- **What you should do**: Copy exactly the stretch of lines from the one holding "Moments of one" through the last line of the data below, inclusive. Leave out pictures.

- **Source data**:
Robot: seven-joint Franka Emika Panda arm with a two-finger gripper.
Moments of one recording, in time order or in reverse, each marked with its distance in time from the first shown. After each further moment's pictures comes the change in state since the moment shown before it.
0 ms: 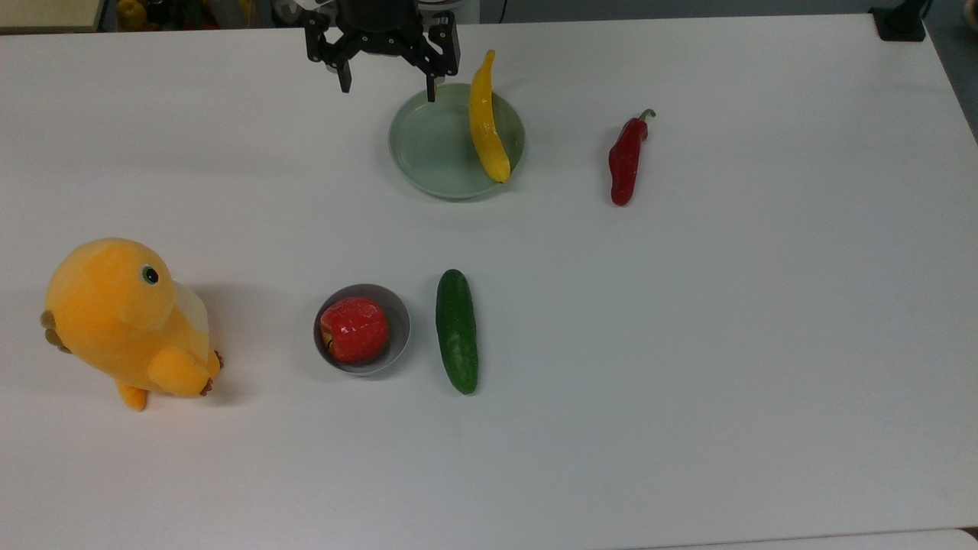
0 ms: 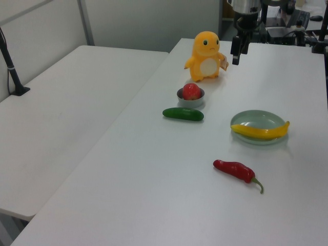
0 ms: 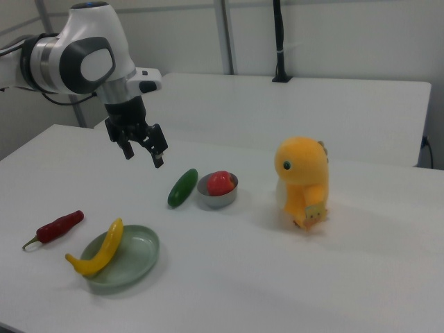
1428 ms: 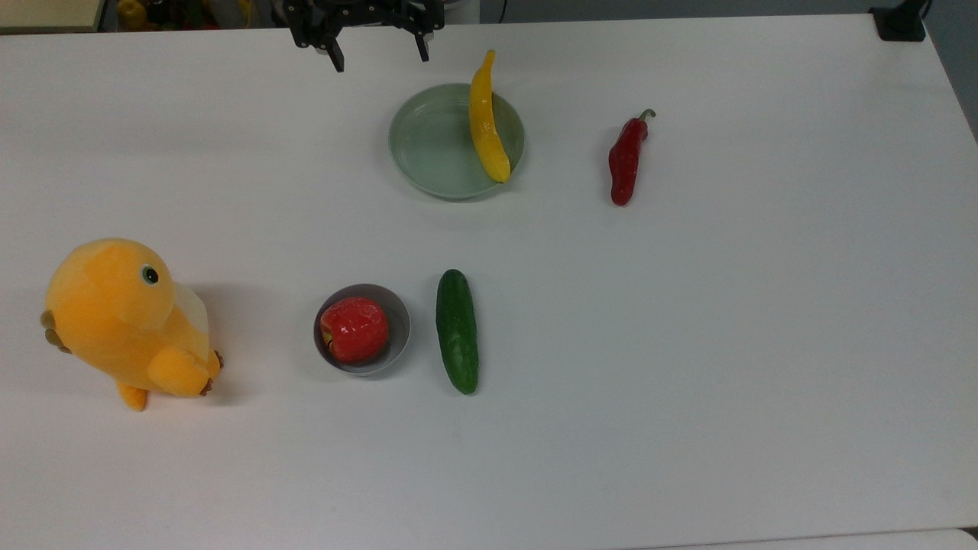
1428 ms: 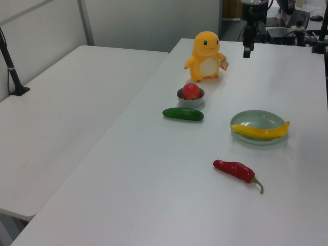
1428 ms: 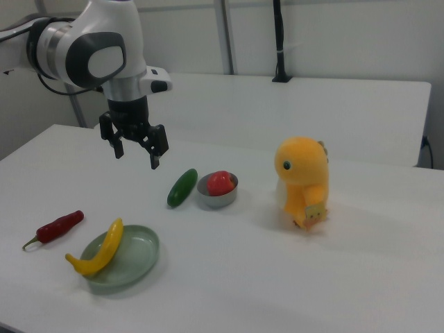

- **Response for this exercise**:
Moments of one recording, in time order or in reverse, each marked with its distance in time from the first shown. After each further moment's pictures comes the change in state since the moment shown before it.
0 ms: 
0 ms: 
0 ms: 
1428 ms: 
1428 ms: 
1428 ms: 

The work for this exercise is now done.